▶ Work instruction:
Retype, word for word, each line between the lines holding "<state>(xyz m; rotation" and "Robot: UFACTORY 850", inclusive, and leave the rest of the data alone.

Dataset entries:
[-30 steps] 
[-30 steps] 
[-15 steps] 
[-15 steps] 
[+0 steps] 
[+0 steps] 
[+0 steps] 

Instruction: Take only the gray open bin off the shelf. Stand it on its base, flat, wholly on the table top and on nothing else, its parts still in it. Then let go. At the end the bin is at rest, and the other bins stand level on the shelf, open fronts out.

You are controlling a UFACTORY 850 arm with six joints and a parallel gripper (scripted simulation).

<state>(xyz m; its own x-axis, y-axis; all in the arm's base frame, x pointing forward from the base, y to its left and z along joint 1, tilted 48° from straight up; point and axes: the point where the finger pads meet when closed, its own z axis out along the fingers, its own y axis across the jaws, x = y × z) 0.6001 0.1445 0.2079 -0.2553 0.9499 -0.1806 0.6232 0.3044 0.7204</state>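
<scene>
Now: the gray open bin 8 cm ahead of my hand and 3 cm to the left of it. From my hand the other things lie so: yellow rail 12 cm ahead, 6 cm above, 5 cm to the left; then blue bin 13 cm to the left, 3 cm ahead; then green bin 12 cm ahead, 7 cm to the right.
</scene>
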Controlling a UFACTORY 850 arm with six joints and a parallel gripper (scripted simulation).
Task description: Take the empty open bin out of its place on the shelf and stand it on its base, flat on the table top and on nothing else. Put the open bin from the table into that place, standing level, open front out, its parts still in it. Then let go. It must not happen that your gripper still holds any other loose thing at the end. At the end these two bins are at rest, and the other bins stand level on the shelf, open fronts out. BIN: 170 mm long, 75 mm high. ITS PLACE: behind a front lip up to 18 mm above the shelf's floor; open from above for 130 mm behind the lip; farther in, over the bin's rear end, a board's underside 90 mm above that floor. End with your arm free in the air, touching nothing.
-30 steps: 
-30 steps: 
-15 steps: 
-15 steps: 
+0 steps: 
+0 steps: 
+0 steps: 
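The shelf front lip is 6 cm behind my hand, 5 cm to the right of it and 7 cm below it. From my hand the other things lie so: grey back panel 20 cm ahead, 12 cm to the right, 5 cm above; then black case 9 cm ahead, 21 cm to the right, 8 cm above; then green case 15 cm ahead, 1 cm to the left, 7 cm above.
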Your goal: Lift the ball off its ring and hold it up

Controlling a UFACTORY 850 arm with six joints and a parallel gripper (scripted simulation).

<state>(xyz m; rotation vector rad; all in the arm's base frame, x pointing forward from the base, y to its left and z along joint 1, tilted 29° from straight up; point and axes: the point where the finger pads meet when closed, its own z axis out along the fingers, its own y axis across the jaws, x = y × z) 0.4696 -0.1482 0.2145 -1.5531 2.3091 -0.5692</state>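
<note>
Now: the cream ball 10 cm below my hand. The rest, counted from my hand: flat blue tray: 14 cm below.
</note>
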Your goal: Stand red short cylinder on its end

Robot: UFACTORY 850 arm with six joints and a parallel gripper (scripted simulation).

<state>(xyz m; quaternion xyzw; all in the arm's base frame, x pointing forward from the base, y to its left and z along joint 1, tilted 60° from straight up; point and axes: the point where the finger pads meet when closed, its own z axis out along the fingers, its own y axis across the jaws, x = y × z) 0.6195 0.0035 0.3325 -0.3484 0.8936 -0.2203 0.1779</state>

▶ Response to the task:
<state>(xyz m; rotation vector rad; all in the arm's base frame, x pointing forward from the base, y to its left and z along joint 1, tilted 29° from straight up; point and axes: the point where the finger pads meet when closed, its own z axis out along the fingers, its own y axis across the jaws, x = y × z) 0.4696 -0.1482 0.2145 -1.5531 2.3091 -0.5692</state>
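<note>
Now: the cream ball 10 cm below my hand. The rest, counted from my hand: flat blue tray: 14 cm below.
</note>
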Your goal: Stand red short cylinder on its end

Robot: UFACTORY 850 arm with six joints and a parallel gripper (scripted simulation).

Nothing else remains in this exercise.